Propensity-score matching was used to address the facts that the patients who received insulin intensified earlier (14 vs 18 months); had higher mean HbA1c levels (8.5% vs 7.5%); and had more comorbidities. After propensity matching, the investigators included 2436 metformin/insulin and 12,180 metformin/sulfonylurea patients.
For the primary composite outcome of acute myocardial infarction (MI), stroke hospitalization, or all-cause death, the rates were 42.7 per 1000 person-years for metformin/insulin vs 32.8/1000 for metformin/sulfonylurea, giving an adjusted hazard ratio of 1.30 (P = .009).
Combined rates of acute MI and stroke were similar between the 2 groups, 10.2 and 11.9 per 1000 person-years for metformin/insulin and metformin/sulfonylurea, respectively (HR 0.88; P = 0.52).
The main difference was in all-cause deaths, at 33.7/1000 for metformin/insulin compared with 22.7/1000 for metformin/sulfonylurea, with a hazard ratio of 1.44 (P = 0.001).
For the secondary composite outcome of fatal and nonfatal CV events, the hazard ratios were 22.8/1000 for metformin/insulin vs 22.5/1000 for metformin/sulfonylurea, a nonsignificant difference (HR 0.98; P = 0.87).
Sensitivity and subgroup analyses did not change the primary outcome significantly, although the confidence intervals were wide.
In a separate analysis looking at cause of death, hazard ratios for death from all causes were higher with insulin vs sulfonylurea, but only statistically significant for cancer death.
Dr.
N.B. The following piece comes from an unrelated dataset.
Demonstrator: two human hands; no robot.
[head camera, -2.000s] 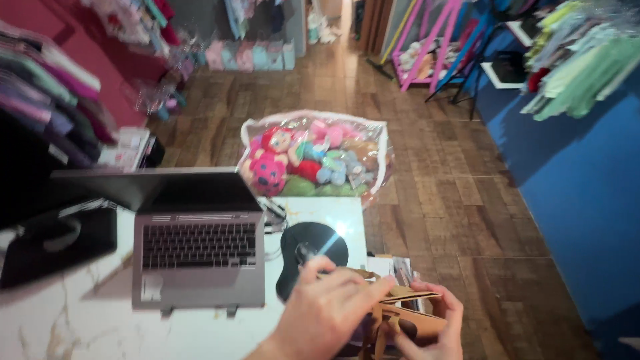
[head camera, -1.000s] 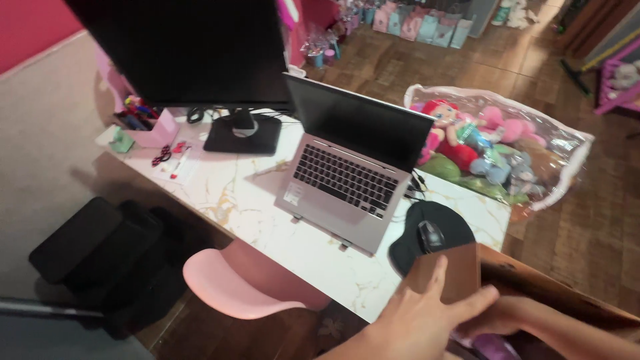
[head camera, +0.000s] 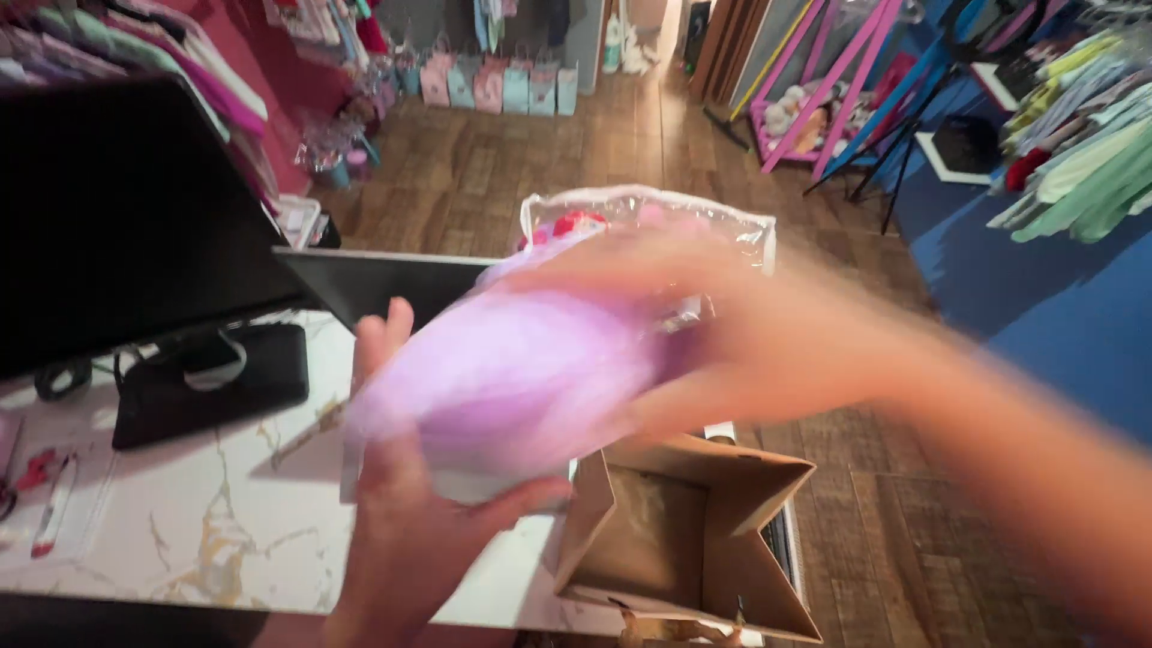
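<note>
A soft lilac bundle (head camera: 522, 369), blurred by motion, is between my two hands above the laptop and the marble-patterned desk (head camera: 207, 513). My right hand (head camera: 711, 315) grips its upper right side. My left hand (head camera: 405, 468) supports it from below at the lower left, fingers spread against it. What the bundle is made of cannot be told exactly. A brown paper bag (head camera: 666, 531) stands with its mouth open just below and right of the hands; its visible inner bottom is bare. The laptop screen (head camera: 396, 279) shows behind the bundle; its keyboard is hidden.
A black monitor (head camera: 135, 225) stands at the left. Beyond the desk lies a clear plastic bag with white trim (head camera: 648, 193), holding toys. Small gift bags (head camera: 499, 85) line the far wall. Clothes (head camera: 1080, 135) hang at the right, near a black tripod (head camera: 886, 171).
Both hands were at the brown paper bag; now they are above the desk with the lilac bundle. The bag stands released with its mouth open. The view has swung left and back.
</note>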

Safford notes that although insulin resistance has been linked to cancer death, "it is not clear whether exogenous insulin or unmeasured confounders such as the degree of insulin resistance could be responsible for the findings."
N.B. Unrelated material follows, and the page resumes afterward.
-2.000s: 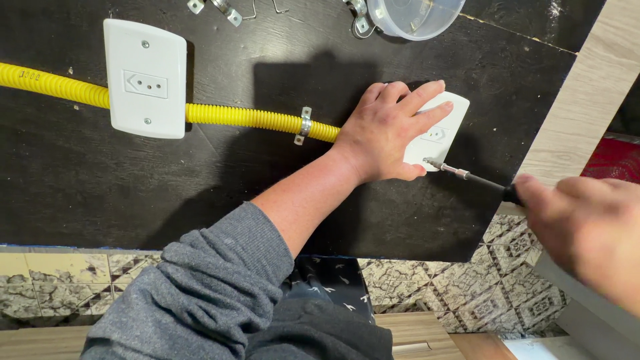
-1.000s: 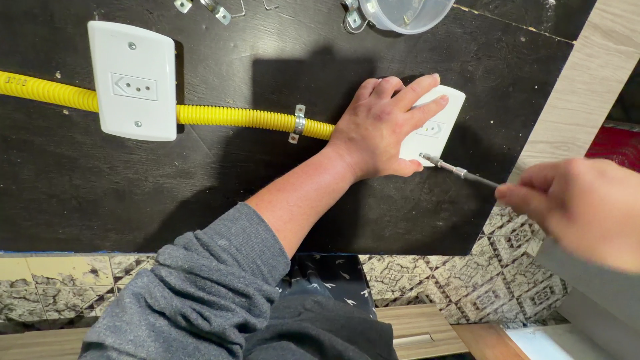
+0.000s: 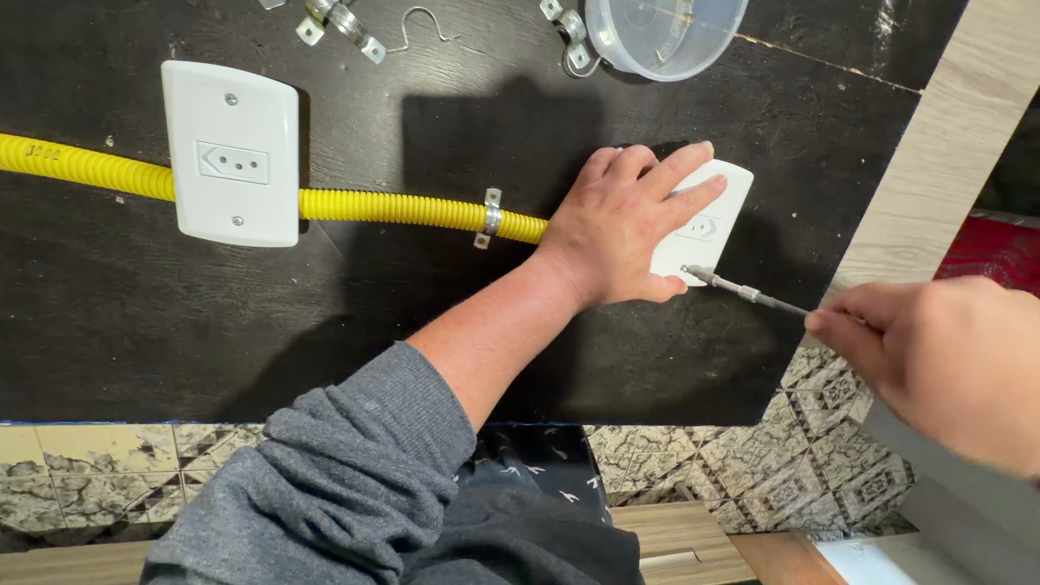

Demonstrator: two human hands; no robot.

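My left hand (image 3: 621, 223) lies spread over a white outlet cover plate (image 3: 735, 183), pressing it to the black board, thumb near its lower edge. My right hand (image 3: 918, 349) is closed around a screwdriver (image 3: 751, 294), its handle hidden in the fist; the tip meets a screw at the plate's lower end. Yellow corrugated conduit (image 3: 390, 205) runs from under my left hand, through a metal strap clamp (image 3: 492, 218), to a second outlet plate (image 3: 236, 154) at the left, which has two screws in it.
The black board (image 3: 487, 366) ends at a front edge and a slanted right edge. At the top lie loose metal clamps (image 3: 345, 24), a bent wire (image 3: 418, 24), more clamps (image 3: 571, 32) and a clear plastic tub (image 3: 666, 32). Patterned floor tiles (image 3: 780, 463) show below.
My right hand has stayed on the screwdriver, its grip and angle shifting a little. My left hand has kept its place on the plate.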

Search for Clues as to the Cause Continues
Dr. Roumie told Medscape Medical News that the underlying mechanisms for the increased risk for death found with insulin are unknown, but her group is pursuing the answers. "We have a number of studies planned to examine possible mechanisms. We are investigating type 2 diabetes outcomes associated with blood glucose swings and with episodes of hypoglycemia tied with both insulin and sulfonylurea use."
In the meantime, she advised, "Although insulin remains a reasonable option for patients who have very high glucose or who desire flexible and fast blood sugar control, most patients prefer to delay insulin initiation. The current study suggests that adding a sulfonylurea to metformin should be preferred to adding insulin for most patients who need a second diabetes drug."
In a related article also published in the same issue of JAMA, researchers show that, at least for private health insurance claims, there has been a near-universal transition to insulin analogs from human insulin over the past decade in the US — a move that has come at increased cost but without clear evidence of benefit for patients with type 2 diabetes, the authors conclude.
This project was funded by the Agency for Healthcare Research and Quality, US Department of Health and Human Services, with support from the VA. Dr. Roumie and coauthors and Dr. Safford have reported no relevant financial relationships.
JAMA. 2014;311:2288-2296; 2275-2276.